Das Haus seiner Familie liegt in einer guten Gegend von München. Hauptbahnhof, Universität und Museen sind nah. Das Gebäude ist fünfstöckig und von vielen Familien bewohnt. Sie alle sind geschockt und wollen sich nicht äußern, auch aus Rücksicht auf die Kinder. „Wir wollen das von ihnen fernhalten“, sagt eine Bewohnerin. Sie kannte David, nennt ihn freundlich. „Neulich sind wir im Fahrstuhl nach oben gefahren.“ Ein anderes Mal war der Fahrstuhl kaputt, und er habe geholfen, den Kinderwagen zu tragen.
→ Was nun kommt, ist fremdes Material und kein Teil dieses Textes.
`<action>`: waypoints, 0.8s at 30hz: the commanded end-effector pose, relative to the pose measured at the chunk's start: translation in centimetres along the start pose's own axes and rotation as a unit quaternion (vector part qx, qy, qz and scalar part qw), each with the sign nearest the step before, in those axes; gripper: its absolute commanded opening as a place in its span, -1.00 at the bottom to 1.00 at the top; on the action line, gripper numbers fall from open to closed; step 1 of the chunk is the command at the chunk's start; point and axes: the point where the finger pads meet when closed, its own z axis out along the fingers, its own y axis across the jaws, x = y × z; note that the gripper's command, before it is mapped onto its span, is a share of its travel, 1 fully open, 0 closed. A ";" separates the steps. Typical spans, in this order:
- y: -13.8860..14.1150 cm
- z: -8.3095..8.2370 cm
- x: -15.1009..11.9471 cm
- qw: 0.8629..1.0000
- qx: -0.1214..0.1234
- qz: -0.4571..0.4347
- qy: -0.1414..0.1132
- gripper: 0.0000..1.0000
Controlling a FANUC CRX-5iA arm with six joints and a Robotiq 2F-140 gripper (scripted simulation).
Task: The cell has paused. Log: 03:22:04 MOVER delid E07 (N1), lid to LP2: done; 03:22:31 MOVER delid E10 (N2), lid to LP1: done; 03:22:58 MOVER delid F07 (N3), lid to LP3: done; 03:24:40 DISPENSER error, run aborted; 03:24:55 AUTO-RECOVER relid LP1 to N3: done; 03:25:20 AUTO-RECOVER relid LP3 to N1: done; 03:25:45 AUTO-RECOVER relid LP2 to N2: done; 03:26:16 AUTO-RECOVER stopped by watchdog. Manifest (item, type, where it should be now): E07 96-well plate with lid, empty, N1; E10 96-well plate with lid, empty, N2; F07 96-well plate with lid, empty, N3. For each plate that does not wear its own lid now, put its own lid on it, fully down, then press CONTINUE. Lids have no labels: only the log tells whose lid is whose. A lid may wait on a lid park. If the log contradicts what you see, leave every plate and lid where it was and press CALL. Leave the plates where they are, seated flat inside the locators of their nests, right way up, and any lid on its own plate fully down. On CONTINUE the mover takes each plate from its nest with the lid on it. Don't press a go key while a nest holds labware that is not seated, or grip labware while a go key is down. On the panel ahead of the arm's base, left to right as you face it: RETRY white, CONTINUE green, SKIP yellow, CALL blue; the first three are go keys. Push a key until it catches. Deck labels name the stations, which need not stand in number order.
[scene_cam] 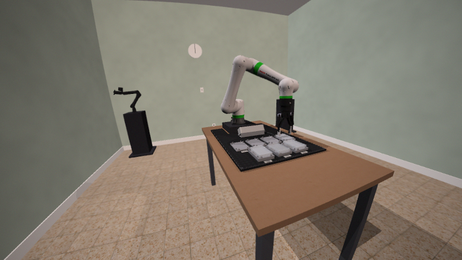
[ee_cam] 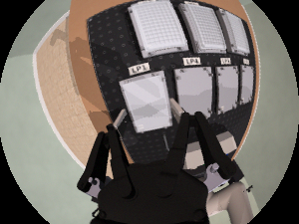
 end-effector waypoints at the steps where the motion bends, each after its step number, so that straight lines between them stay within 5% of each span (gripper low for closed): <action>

Nachbarn können Tat nicht fassen
Als seine andere Nachbarin nach Hause kommt, ist sie zunächst über die internationale Presse in ihrem Hausflur erschrocken. Laila M. tritt schließlich mit Sonnenbrille vor die Tür und sagt, dass sie David mochte. „Er hat immer freundlich gegrüßt, und ich hatte ihn eher als ruhigen Jungen eingeschätzt.“ Er habe Zeitungen ausgetragen, immer gewissenhaft. Wenn sie ihn fragte, wie es in der Schule laufe: „Alles super.“ Dann sagt die Nachbarin noch diesen Satz: „Wenn mir jemand gesagt hätte, einer von hier hätte einen Anschlag verübt, ich hätte meine Hand ins Feuer gelegt dafür, dass es niemals David war.“
Doch David S. legte seine Freundlichkeit ab. Und lebte seine Gewalt aus. Nach dem Morden schoss er sich selbst mit seiner Waffe in den Kopf.
Kurz vor der Tat hatte er laut Polizei das Profil von „Selina Akim“ auf Facebook gehackt. Er soll dann junge Menschen zum McDonald’s am Einkaufszentrum gelockt haben, mit einem kurzen Eintrag auf der Profilseite, eine Einladung: „Kommt heute um 16 Uhr Meggi am OEZ. Ich spendiere euch was wenn ihr wollt aber nicht zu teuer.“ Dutzende junge Menschen klickten unter der Nachricht auf „Gefällt mir“.